After a lifetime of neglect combined with their disabilities, many of our residents have struggled, recently, to maintain their physical health. The numerous trips to hospitals this last year has surprised me, but thankfully each of them has been treated and is either cured or continually being treated with the best help we are able to find within Armenia. It is a challenge, but so many people have come around us. And have helped us to give our residents the best that we have. I am grateful for that. As are the residents.

Many of you may have heard about the political unrest in Armenia following the most recent election, which some of the public deemed fraudulent. If you are interested in following this story, there is an online independent journal called ArmeniaNow.com, which is both reputable and thorough. Thankfully, at least on the outside, the country seems calmer and our residents are safe and happy in the “third village” which lies at least 20 minutes from the center of the capital. Thank you for your care and concern about them.

We remain blessed beyond measure by the love that each of you shares with us. Mother Teresa once said that “love has no other message but its own” and I sense that in the gifts and thoughts and help that you give to us, each in your own way. I sense that in the way that your gifts come from far and wide, and in so many different forms from so many different kinds of people. I hope that we, at Warm Hearth, will also continue to walk in the way of love, giving no other message than love itself to each of you, to our residents, our staff and the world close around us.

**I've attached a photograph of this past New Year's celebration. These are our residents singing and performing songs and poems for their visitors.

Feb 20, 2008

"I am not afraid..."

I have the honor of being asked, and quite often, “what can I do to help?” I meet people, day in and day out who want to contribute to our home, our residents’ lives, our efforts.

One of my favorite parts of this work is matching what people have to give with our needs. It is a great joy to be able to watch, and closely, how giving and receiving transform all of those involved.

Sometimes what we need is an empathetic ear. Sometimes we need an outside and professional opinion on a care plan for a resident or a reference for a neurologist for one of our residents.
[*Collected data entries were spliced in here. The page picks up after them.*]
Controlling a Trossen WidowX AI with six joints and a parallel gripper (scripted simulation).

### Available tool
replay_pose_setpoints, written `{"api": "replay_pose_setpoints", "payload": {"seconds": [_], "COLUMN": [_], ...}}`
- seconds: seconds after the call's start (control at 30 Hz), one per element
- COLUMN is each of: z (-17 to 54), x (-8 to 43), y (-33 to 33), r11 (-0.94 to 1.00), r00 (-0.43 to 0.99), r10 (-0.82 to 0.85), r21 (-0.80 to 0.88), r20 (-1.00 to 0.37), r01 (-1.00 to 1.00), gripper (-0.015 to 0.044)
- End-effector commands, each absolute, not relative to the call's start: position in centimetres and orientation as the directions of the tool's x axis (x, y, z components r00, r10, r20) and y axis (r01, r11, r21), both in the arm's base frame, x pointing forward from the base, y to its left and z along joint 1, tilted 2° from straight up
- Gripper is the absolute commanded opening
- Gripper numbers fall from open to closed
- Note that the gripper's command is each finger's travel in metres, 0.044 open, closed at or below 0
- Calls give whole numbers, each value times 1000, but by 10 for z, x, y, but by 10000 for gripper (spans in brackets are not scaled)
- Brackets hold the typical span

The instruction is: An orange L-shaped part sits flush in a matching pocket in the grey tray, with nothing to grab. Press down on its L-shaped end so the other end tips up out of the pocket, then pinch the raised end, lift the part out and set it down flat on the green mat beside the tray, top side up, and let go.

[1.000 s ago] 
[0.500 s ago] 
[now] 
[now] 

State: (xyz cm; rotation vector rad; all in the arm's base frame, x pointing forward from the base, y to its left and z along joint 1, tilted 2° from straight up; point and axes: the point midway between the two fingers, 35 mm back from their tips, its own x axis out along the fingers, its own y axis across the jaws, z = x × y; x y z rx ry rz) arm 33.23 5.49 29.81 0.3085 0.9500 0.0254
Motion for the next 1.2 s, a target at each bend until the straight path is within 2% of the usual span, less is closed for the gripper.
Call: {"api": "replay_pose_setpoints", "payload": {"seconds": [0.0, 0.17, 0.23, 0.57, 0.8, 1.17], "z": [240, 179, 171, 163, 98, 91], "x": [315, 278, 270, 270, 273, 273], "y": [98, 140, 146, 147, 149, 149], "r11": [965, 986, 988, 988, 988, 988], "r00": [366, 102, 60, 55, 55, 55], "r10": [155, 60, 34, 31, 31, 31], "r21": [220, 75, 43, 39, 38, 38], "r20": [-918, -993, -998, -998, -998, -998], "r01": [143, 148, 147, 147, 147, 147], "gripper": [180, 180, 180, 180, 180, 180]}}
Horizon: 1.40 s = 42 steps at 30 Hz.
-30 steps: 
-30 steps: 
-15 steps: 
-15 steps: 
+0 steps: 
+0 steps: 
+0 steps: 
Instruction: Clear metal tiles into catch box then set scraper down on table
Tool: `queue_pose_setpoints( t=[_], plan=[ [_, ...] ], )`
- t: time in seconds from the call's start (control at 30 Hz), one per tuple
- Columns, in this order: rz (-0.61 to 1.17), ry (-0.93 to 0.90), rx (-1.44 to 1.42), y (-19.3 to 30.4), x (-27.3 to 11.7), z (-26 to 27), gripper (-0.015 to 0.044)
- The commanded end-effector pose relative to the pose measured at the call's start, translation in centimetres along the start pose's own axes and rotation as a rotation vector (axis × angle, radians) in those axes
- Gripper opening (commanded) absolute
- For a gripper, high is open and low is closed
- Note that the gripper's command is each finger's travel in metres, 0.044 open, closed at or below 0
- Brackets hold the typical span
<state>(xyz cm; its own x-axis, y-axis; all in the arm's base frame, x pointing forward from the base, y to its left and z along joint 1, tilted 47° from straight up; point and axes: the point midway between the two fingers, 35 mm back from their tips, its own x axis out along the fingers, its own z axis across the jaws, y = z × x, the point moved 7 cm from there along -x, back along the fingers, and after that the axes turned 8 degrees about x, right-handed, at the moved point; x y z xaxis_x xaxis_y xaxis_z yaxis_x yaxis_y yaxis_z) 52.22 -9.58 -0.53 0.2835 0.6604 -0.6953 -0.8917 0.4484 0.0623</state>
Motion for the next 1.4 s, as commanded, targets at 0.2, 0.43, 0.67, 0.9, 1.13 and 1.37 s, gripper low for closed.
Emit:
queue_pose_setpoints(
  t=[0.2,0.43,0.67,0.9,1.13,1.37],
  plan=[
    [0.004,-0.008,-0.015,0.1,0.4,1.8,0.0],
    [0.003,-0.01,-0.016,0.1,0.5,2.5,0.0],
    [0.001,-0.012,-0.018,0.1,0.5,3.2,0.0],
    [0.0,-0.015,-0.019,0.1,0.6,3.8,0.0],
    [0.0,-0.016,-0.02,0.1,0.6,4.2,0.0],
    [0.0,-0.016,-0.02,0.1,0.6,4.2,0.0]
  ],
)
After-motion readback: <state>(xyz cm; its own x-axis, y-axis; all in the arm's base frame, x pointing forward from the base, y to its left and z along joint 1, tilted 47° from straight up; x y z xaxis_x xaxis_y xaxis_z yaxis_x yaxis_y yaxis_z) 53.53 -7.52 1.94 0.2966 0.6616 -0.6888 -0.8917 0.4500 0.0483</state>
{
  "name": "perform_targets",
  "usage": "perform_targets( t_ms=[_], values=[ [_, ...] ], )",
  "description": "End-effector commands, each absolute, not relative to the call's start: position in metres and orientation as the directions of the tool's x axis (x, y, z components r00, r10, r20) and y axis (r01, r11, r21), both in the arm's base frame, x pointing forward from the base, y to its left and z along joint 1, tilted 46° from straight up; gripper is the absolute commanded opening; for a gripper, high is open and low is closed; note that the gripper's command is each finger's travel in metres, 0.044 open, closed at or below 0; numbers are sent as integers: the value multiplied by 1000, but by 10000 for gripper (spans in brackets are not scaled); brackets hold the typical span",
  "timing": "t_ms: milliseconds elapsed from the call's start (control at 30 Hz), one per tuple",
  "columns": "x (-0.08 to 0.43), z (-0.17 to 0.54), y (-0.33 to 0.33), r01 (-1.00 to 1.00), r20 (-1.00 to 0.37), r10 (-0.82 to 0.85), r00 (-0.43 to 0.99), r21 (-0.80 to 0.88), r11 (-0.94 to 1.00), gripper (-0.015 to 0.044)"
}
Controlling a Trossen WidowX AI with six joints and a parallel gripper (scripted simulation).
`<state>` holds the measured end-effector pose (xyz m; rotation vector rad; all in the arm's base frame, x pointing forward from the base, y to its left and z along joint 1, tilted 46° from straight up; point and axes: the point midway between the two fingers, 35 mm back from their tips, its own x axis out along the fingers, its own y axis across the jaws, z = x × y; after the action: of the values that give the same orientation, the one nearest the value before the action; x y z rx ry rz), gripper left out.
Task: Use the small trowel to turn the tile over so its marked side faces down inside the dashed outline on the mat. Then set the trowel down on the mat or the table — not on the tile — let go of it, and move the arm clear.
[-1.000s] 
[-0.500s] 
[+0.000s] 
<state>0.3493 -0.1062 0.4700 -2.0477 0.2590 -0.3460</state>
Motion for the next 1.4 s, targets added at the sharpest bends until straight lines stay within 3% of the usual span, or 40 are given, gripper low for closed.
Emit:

Sometimes our staff needs volunteers to visit and give them a reprieve in their day and work. Sometimes we need financial support or simply a few kind words.

Sometimes our residents need someone to pay special attention to their piece of art. Sometimes we need people to just acknowledge that we are tired, and offer to pick up the pieces, even just for a short time.

We need people. We need people who are willing to be present, “to touch those to whom [they] give.” (Mother Teresa) We need people to be gentle and fierce. We need people who will fight hard for the rights of our residents, for the provision of their needs. We need people to carry some of the suffering that our residents have carried for their whole lives.

It is hard to stare suffering in its face. And sometimes I feel compelled to protect our friends and supporters from the suffering that inevitably comes through and in this work. But then we are all more alone. And besides, if the suffering is not known, we will never find ways to overcome it, however slow it may be.

There is a quote by Euripides, the Ancient Greek playwright, which speaks to this willingness to be a part of life. Euripides says:

“You who sit there in utter misery, look up and show your friend your face. There is no darkness bears a cloak so black as could conceal your suffering. Why wave your hand to warn me of the taint of blood? For fear your words pollute me? I am not afraid to share your deep affliction with you…”

May we not be afraid. So much depends on this.